[PROMPT]
Copy every line of the data that includes the string "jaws".

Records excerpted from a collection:
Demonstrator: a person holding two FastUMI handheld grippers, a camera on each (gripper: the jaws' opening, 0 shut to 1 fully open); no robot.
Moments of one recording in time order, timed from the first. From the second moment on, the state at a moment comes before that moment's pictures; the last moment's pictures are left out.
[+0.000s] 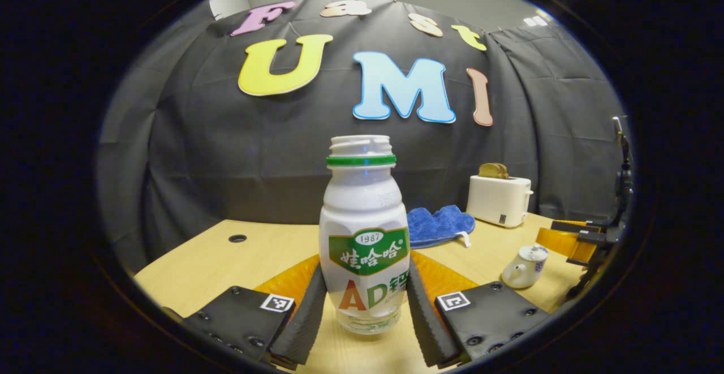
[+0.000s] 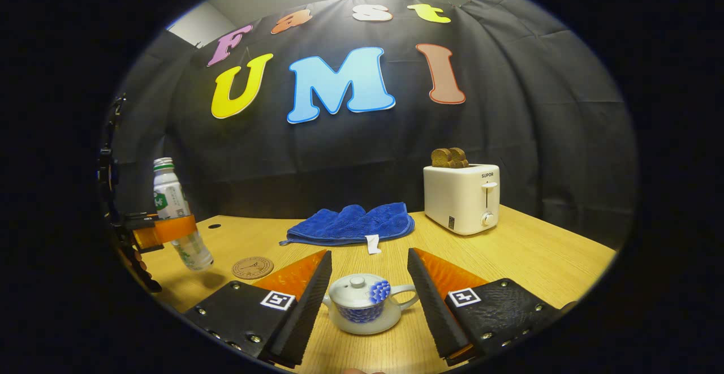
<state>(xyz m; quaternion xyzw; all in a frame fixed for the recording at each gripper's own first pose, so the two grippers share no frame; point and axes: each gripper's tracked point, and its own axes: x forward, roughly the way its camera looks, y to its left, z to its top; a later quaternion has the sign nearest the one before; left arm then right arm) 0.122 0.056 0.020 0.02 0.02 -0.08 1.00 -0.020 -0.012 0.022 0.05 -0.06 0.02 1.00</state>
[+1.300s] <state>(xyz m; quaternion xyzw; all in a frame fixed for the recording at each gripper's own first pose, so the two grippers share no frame) 0.213 0.018 -0.022 0.02 0.06 -0.12 0.99 -0.023 -0.016 0.026 0.05 -0.06 0.02 1.00</state>
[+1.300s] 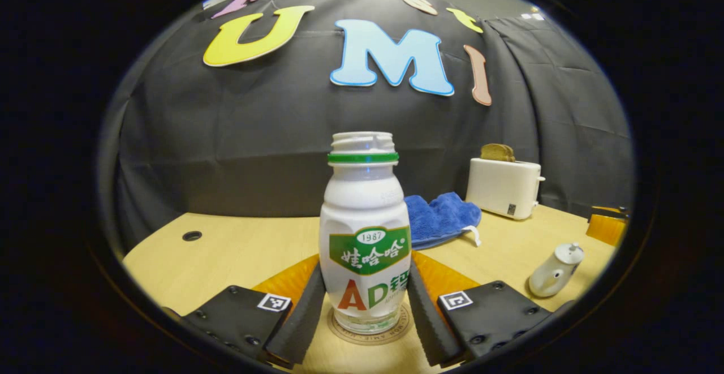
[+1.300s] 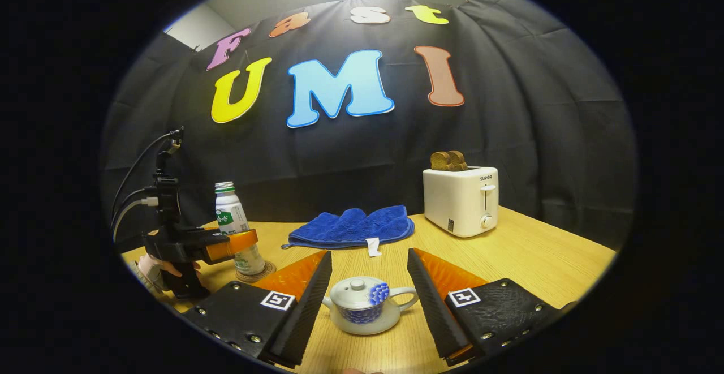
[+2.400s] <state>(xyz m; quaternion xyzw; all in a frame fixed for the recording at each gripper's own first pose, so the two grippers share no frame) 0.063 0.012 -0.003 0.03 -0.02 -0.06 1.00 -0.066 0.015 0.035 0.01 -0.12 0.03 0.99</state>
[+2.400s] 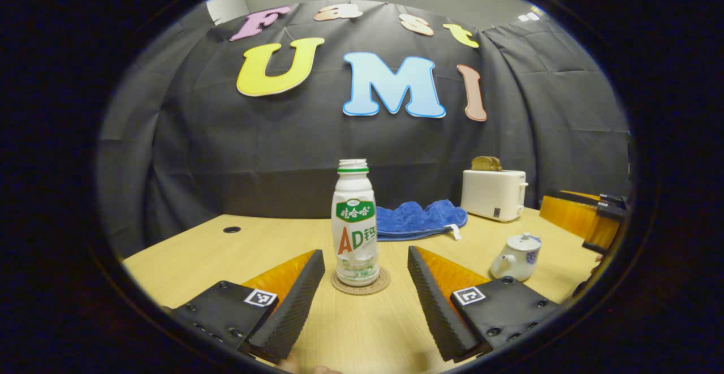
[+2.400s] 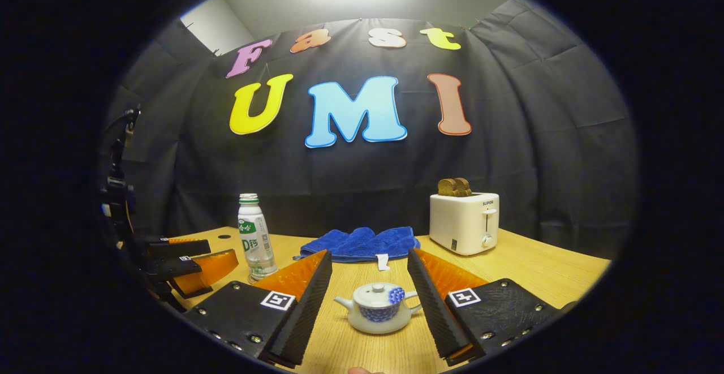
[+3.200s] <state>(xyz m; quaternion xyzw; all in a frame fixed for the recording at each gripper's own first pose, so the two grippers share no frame) -0.028 -0.026 -0.014 0.00 -0.03 -0.05 1.00 -0.111 0.036 -0.009 0.00 -0.08 0.03 1.00</state>
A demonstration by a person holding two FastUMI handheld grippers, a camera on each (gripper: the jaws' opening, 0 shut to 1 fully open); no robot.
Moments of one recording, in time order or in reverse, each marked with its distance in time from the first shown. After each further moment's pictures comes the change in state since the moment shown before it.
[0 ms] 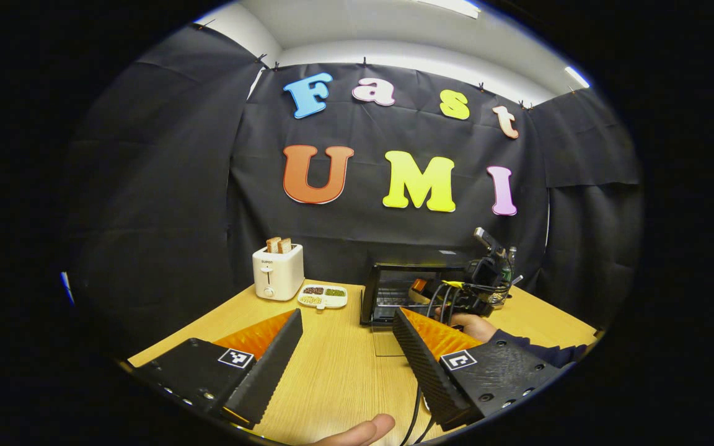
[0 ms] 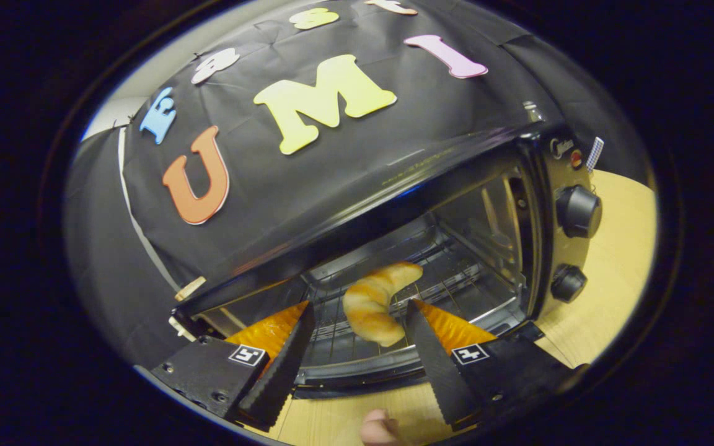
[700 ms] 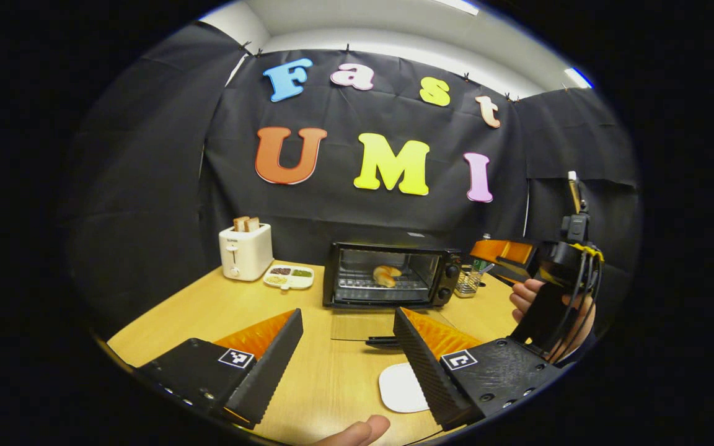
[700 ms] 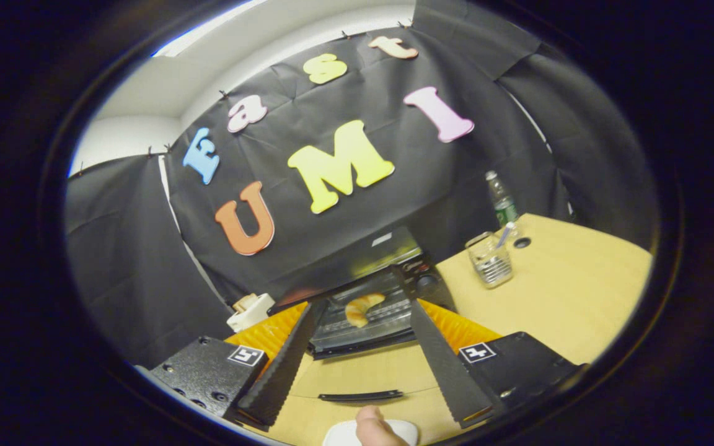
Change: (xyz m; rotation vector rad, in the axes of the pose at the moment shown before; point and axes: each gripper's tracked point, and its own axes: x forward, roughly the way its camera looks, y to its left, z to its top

[SOLUTION]
Demonstrator: a person holding two FastUMI handheld grippers, a camera on each (gripper: the jaws' opening, 0 shut to 1 fully open); no robot.
A demonstration by a person holding two FastUMI handheld grippers, a camera on each (gripper: the jaws' opening, 0 shut to 1 fully open); no robot.

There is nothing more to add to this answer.